[Frontiers in Bioscience E4, 529-545, January 1, 2012]

Recent developments in multifunctional hybrid nanoparticles: opportunities and challenges in cancer therapy

Carolina Salvador Morales1, 2, Pedro M. Valencia1, 2 Anjali B. Thakkar1, 2, Edward Swanson1, 2, Robert Langer1,2

1Harvard-MIT Center of Cancer Nanotechnology Excellence, Massachusetts Institute of Technology, 77 Massachusetts Avenue, Cambridge, MA 02139, 2Department of Chemical Engineering, Massachusetts Institute of Technology, 77 Massachusetts Avenue, Cambridge, MA 02139

TABLE OF CONTENTS

1. Abstract
2. Introduction
3. Current multifunctional hybrid nanoparticle platforms
3.1. Multifunctional non-hybrid nanoparticle systems
3.2. Multifunctional hybrid nanoparticles (MHNPs)
3.3. Synthetic strategies of MHNPs
3.4. Stability of MHNPs
3.5. Drug and imaging agent encapsulation of MHNPs
3.5.1. Encapsulation of drug and imaging agents
3.5.2. Controlled release of therapeutic and imaging agents
3.5.3. Drug degradation
4. Medical applications of hybrid nanoparticle platforms
4.1. Introduction to medical applications of MHNPs
4.2. Multidrug resistance: a major challenge to overcome
4.3. Utilizing MHNPs to combat multidrug resistance
4.4. Blood-compatibility of MHNPs
4.4.1. The complement system cascade
4.4.2. The protein binding adsorption phenomenon
4.4.3. Protein binding adsorption on multifunctional hybrid interface
5. Pharmaceutical perspective of MHNPs
5.1. Opportunities and challenges
6. Conclusions and perspectives
7. Acknowledgements
8. References

1. ABSTRACT

Multifunctional hybrid nanoparticles combine some of the unique physical and chemical characteristics of two or more classes of materials, such as polymers, liposomes, metals, quantum dots and mesoporous silica among others, to create a versatile and robust new class of nanoparticles.

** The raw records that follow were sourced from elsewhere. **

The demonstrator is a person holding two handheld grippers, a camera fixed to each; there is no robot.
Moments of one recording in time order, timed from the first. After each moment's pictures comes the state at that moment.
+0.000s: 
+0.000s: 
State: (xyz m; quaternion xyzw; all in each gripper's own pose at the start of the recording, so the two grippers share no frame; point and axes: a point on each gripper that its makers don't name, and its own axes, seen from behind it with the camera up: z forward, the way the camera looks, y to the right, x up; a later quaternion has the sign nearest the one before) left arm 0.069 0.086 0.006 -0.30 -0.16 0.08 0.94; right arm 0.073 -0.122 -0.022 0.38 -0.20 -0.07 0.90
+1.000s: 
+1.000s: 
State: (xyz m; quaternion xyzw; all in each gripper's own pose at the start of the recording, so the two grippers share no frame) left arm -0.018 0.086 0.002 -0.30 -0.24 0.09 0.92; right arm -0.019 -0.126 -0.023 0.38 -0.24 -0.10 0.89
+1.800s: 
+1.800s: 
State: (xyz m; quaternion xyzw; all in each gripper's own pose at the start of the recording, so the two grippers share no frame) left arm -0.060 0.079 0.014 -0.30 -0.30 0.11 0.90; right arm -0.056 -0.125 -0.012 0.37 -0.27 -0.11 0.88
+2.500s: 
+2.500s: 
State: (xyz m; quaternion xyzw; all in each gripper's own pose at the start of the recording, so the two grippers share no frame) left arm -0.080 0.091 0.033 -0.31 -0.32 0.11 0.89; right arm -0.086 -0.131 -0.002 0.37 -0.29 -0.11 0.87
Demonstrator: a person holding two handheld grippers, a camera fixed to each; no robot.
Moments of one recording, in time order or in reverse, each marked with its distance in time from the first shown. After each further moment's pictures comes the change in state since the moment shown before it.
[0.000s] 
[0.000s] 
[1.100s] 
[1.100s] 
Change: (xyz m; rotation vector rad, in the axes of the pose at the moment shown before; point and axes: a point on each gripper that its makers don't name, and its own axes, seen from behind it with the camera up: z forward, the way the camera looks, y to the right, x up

Here we discuss the most recent synthetic strategies to create these hybrid systems and analyze four key design aspects: stability, encapsulation of therapeutic and imaging agents, controlled release of encapsulated agents, and biocompatibility. Through the combination of multiple nanomaterials, hybrid nanoparticles aim to expand the functionality of single-component systems, using the strengths of one material to improve on weaknesses of another. We then examine how hybrid nanoparticle platforms provide unique opportunities in cancer therapy, specifically in the treatment of multidrug resistant cancer. Finally, we discuss some of the challenges hybrid nanoparticles systems might face in their large scale synthesis and commercialization in the biopharmaceutical industry.